▶ _YOUR INSTRUCTIONS_
Retype the whole listing below exactly, keeping every picture out of it.

▶ _DATA RECORDS_
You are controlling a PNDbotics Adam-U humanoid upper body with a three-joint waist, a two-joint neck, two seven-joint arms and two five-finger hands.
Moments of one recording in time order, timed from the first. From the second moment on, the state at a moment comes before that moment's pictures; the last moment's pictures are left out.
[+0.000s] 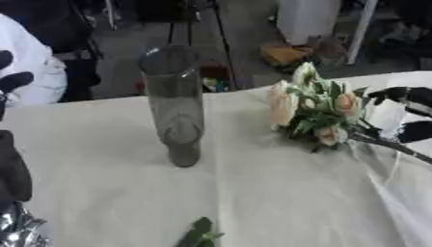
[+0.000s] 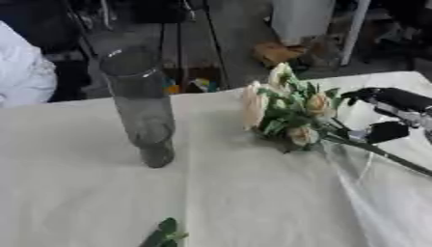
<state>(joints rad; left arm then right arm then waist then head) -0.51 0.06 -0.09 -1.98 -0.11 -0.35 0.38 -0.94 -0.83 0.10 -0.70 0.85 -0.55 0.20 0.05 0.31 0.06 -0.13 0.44</state>
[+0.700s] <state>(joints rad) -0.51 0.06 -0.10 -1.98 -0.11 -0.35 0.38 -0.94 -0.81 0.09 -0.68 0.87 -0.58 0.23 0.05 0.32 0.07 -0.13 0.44</state>
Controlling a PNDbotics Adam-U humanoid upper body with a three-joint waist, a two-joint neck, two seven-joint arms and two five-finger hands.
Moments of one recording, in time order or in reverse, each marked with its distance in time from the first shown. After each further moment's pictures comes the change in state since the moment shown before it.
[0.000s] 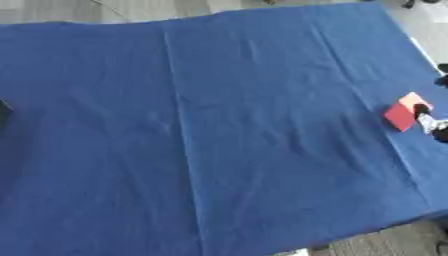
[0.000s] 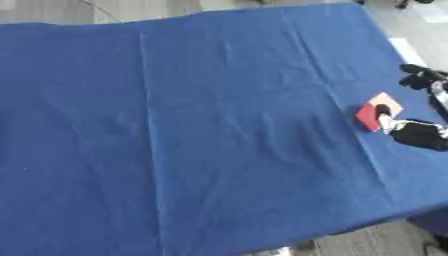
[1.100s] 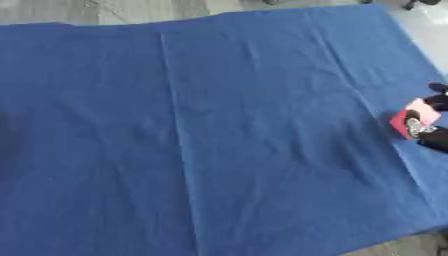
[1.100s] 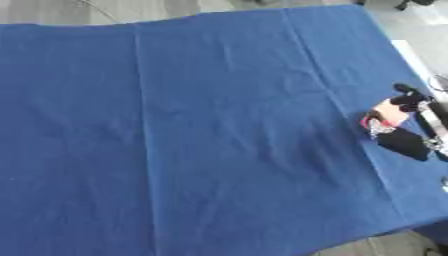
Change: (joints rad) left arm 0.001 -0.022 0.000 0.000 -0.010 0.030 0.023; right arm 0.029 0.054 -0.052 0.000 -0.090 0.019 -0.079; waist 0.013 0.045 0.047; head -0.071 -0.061
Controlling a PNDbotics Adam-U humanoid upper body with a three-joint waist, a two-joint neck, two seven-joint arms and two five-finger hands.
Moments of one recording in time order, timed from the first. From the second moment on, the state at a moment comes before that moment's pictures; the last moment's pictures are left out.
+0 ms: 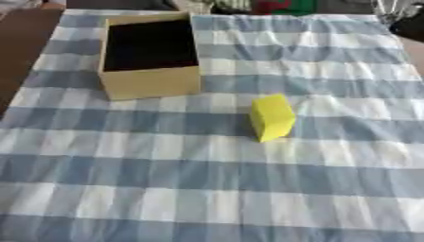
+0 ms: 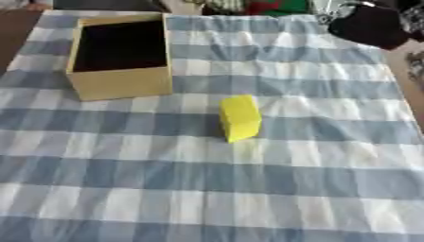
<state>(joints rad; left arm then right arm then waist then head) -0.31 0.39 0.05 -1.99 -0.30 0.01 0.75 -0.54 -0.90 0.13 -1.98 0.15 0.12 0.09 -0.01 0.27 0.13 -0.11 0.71</state>
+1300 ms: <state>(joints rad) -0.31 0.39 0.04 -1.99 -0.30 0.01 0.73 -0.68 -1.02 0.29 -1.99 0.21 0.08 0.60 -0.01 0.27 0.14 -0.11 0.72</state>
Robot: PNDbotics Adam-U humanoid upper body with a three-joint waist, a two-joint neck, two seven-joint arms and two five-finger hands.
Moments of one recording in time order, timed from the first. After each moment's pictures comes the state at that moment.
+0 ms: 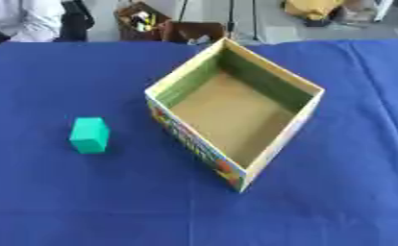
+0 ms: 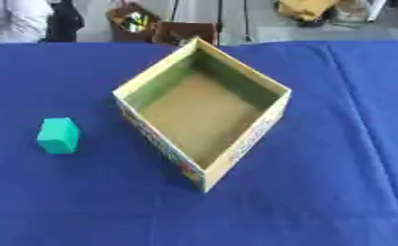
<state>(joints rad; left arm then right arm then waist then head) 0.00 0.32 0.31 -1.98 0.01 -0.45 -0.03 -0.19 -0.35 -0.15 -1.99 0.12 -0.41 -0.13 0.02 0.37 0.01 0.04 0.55</state>
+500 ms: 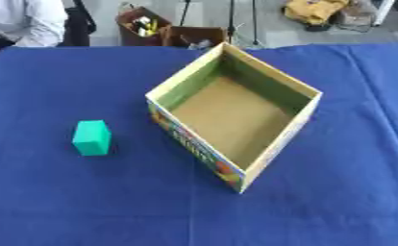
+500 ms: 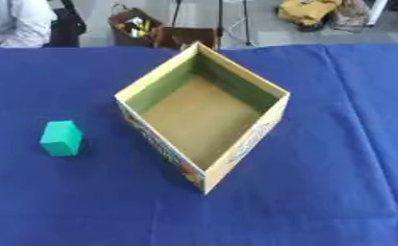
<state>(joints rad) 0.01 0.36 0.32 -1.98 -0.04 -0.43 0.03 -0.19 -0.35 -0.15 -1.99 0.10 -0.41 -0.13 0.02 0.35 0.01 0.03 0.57</state>
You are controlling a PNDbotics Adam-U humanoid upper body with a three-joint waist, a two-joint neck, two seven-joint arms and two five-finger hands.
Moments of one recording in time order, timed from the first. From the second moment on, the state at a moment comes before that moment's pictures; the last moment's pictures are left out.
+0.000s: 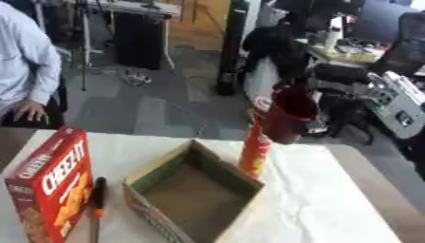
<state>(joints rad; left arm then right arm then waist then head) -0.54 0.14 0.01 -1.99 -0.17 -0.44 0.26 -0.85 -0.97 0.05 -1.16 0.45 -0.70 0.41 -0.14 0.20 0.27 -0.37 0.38</state>
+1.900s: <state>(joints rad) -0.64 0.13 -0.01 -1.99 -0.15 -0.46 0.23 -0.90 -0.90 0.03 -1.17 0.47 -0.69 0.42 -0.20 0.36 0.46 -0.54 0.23</state>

▶ _SOLUTION TO THIS EXERCISE_
You are controlling a PNDbotics Adam-U humanoid upper body with a three-joint waist, a two-joint neck, two seven-joint arms and two five-finger hands.
Moments of one recording in time order, timed from the first. From the second moment on, the state at a moment comes before that moment's pictures; the last moment's pictures are left out.
[+0.000s] 
[+0.000s] 
<state>(joints rad; left arm then right arm then waist then head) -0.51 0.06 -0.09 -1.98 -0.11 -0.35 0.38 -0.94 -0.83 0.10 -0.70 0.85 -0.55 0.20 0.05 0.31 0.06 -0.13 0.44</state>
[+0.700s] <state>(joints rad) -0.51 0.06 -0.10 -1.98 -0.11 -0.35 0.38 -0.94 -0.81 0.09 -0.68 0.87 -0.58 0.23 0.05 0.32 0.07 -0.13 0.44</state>
Controlling a PNDbotics Adam-U humanoid upper body with a three-joint waist, a two-joint neck, two seven-joint arms and two five-finger hands.
Moments of one recording, in time order or in reverse, each marked with its distance in time from the first shown. After each further moment's pictures comes the change in state since the moment shown before it.
[0.000s] 
[0.000s] 
[1.100s] 
[1.100s] 
Change: (joints rad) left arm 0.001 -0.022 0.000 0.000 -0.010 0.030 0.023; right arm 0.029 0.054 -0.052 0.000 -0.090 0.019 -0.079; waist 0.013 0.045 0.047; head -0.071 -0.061
Controlling a PNDbotics Adam-U humanoid upper body with a three-joint waist, a two-joint neck, two seven-joint arms and two five-finger hands.
Moments of one recording in time order, timed from the first. From the second moment on, the state at a moment comes before that moment's pictures; the last moment's pictures are left out.
+0 ms: 
+0 ms: 
<state>(joints rad; left arm then right arm then waist then head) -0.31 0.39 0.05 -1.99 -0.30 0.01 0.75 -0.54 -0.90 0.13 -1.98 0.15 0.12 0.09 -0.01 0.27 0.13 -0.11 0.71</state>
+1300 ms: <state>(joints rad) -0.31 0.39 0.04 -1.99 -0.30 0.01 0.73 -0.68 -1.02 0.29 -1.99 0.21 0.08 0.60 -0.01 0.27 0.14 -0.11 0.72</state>
Robot: PNDbotics Adam-U humanoid upper body with a three-joint waist, a two-joint neck, two seven-joint arms and two five-finger hands.
Moments of one recording in time order, timed from the first. After each moment's pictures comes the state at that moment.
+0 ms: 
+0 ms: 
<state>(joints rad; left arm then right arm then waist then head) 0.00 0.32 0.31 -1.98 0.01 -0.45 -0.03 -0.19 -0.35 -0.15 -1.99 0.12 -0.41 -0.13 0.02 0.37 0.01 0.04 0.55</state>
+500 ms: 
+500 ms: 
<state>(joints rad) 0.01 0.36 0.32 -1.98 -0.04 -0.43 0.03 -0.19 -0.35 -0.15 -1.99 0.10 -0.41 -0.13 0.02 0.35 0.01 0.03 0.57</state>
You are controlling a PNDbotics Adam-U humanoid upper body with a three-joint waist, a two-joint neck, two seven-joint arms and two five-finger hands.
Moments of one recording in time order, timed from the first. From the second moment on, the state at a moment comes before that moment's pictures; the last moment's pictures are left out.
+0.000s: 
<state>(joints rad; left arm then right arm then waist then head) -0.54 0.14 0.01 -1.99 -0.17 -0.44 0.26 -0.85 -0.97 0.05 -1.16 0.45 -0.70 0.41 -0.14 0.20 0.27 -0.37 0.38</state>
+1.900s: <state>(joints rad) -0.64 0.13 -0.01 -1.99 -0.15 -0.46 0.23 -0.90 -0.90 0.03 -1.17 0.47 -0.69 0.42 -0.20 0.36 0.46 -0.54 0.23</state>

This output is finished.